Extracted records Block Start
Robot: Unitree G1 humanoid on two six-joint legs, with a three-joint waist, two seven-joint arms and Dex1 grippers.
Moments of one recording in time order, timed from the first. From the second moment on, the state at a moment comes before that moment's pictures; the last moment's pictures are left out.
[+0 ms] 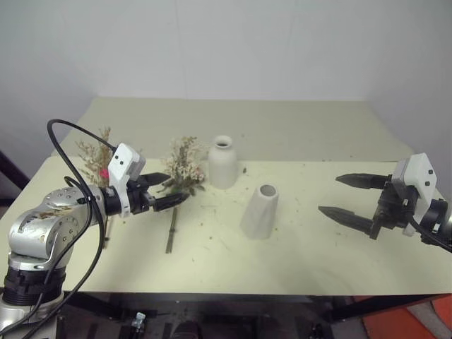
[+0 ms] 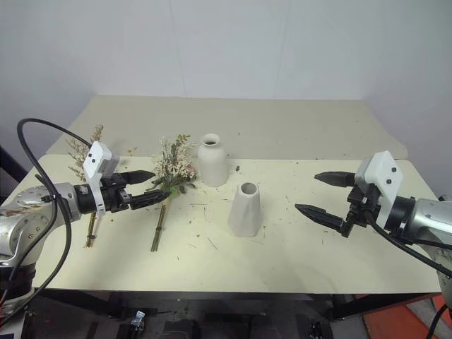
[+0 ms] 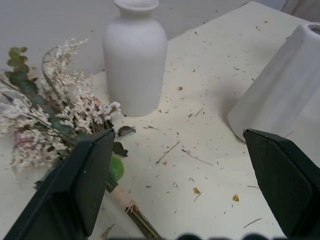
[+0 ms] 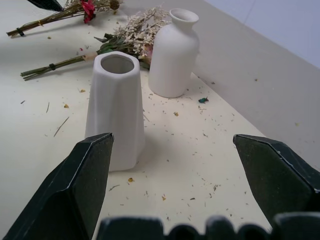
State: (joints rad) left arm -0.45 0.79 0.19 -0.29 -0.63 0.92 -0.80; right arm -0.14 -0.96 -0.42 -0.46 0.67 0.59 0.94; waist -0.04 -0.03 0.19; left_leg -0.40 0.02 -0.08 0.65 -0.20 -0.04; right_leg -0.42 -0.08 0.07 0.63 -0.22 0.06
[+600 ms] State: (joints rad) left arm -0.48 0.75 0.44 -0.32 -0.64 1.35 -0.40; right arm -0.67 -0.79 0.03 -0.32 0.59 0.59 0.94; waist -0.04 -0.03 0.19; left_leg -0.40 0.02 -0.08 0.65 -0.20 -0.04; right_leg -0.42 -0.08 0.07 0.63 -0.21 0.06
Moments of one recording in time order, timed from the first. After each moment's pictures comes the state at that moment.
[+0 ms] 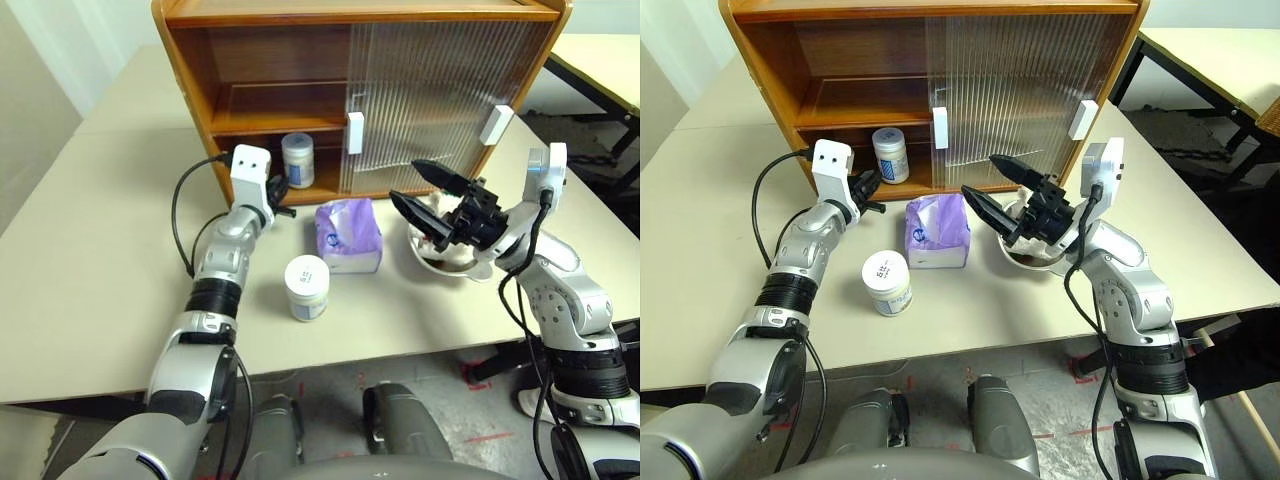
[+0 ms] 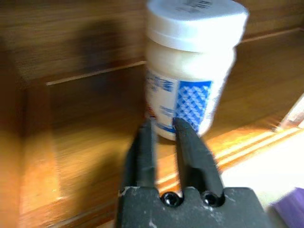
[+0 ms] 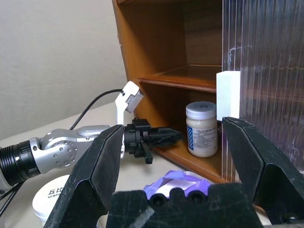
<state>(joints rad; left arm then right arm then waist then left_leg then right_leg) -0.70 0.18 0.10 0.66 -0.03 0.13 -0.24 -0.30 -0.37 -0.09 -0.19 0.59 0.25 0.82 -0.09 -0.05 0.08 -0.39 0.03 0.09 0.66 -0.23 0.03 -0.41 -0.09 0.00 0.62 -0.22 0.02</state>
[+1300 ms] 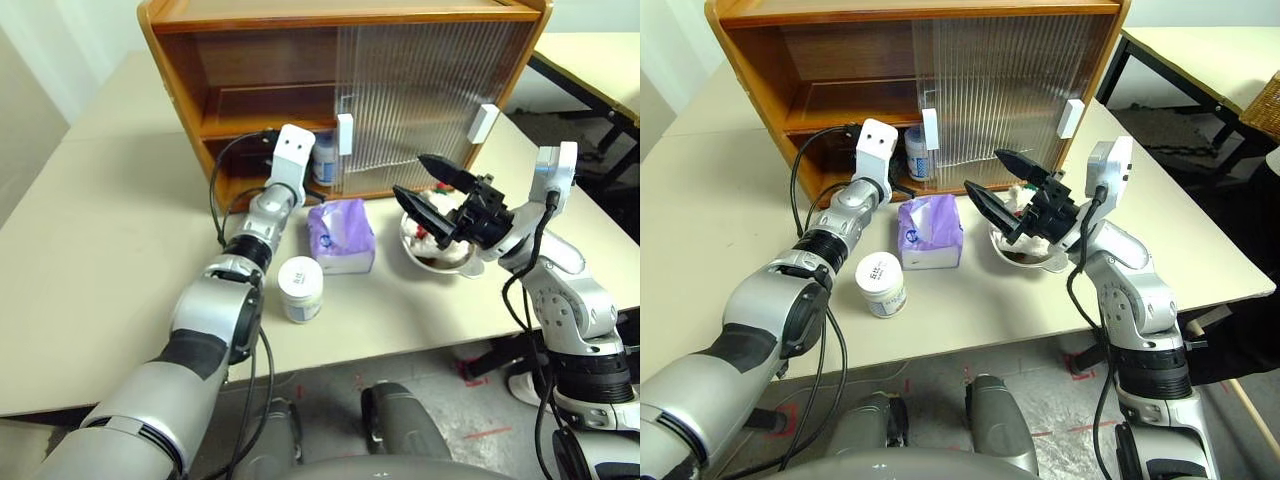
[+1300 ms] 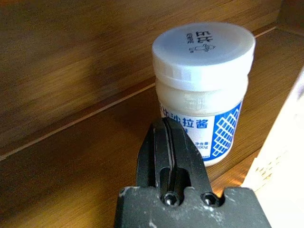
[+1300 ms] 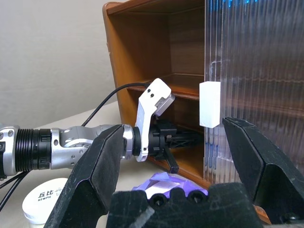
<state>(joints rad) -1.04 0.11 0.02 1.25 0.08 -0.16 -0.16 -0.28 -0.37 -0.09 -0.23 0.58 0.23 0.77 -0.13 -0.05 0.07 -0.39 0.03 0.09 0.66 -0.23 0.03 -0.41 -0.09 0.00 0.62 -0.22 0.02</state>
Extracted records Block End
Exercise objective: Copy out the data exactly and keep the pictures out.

Written solution:
Robot: Unitree G1 humanoid on two six-joint legs, with a three-joint waist, two seven-joint arms and Dex1 grippers.
Moments of one recording in time order, timed from the first. From the second moment on, the state at a moment comes before that moment's pictures; the last moment's pictures are left out.
[+0 ms] 
[+0 ms] 
[+0 ms] 
[+0 ms] 
State: (joints rad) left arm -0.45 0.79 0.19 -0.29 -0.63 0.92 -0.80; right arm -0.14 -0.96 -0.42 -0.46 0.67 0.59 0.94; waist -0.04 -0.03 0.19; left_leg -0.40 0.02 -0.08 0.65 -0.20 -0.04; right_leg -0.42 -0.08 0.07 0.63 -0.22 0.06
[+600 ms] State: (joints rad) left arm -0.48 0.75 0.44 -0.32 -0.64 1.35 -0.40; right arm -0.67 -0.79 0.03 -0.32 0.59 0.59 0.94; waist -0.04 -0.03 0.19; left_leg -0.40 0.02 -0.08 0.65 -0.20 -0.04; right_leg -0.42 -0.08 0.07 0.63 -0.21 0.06
Moments of one recording in time order, timed from the first. After each moment's pictures comes the state at that moment.
[+0 ms] 
[+0 ms] 
[+0 ms] 
<state>(joints rad; left arm then right arm then waist then left_leg then right_leg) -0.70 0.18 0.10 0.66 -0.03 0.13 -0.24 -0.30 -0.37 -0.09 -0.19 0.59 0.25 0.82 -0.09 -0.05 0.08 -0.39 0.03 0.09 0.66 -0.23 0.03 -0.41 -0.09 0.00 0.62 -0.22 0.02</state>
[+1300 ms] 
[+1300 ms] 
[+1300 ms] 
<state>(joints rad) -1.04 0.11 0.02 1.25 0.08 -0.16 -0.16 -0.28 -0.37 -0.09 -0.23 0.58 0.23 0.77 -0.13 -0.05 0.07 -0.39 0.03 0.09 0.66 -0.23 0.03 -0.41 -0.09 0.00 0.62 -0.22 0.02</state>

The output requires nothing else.